(ACTIVITY): In the listing, some lines may hold the string "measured"; report how many do, as a bare number.

○ ○ ○

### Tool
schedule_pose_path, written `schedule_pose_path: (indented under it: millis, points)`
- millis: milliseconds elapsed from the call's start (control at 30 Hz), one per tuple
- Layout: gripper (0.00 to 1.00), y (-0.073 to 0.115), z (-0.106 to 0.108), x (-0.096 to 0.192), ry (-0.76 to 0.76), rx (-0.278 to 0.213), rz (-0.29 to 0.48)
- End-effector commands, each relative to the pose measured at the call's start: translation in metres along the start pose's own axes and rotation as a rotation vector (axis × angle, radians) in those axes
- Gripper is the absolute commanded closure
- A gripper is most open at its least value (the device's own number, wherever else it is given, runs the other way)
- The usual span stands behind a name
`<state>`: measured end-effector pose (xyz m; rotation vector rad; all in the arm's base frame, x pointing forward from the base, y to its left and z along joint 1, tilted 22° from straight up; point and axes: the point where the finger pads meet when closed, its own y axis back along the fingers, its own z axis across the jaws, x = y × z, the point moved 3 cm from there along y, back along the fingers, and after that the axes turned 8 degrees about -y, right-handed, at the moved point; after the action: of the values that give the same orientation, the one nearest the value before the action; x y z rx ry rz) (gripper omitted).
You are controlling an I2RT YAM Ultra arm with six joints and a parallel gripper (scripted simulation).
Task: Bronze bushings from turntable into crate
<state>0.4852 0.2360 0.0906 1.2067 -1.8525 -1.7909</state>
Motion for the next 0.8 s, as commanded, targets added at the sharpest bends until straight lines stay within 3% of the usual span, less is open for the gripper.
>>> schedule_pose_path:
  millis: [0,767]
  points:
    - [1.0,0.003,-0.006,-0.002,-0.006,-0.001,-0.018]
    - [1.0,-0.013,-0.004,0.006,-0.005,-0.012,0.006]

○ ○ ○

(YOUR SOLUTION): 2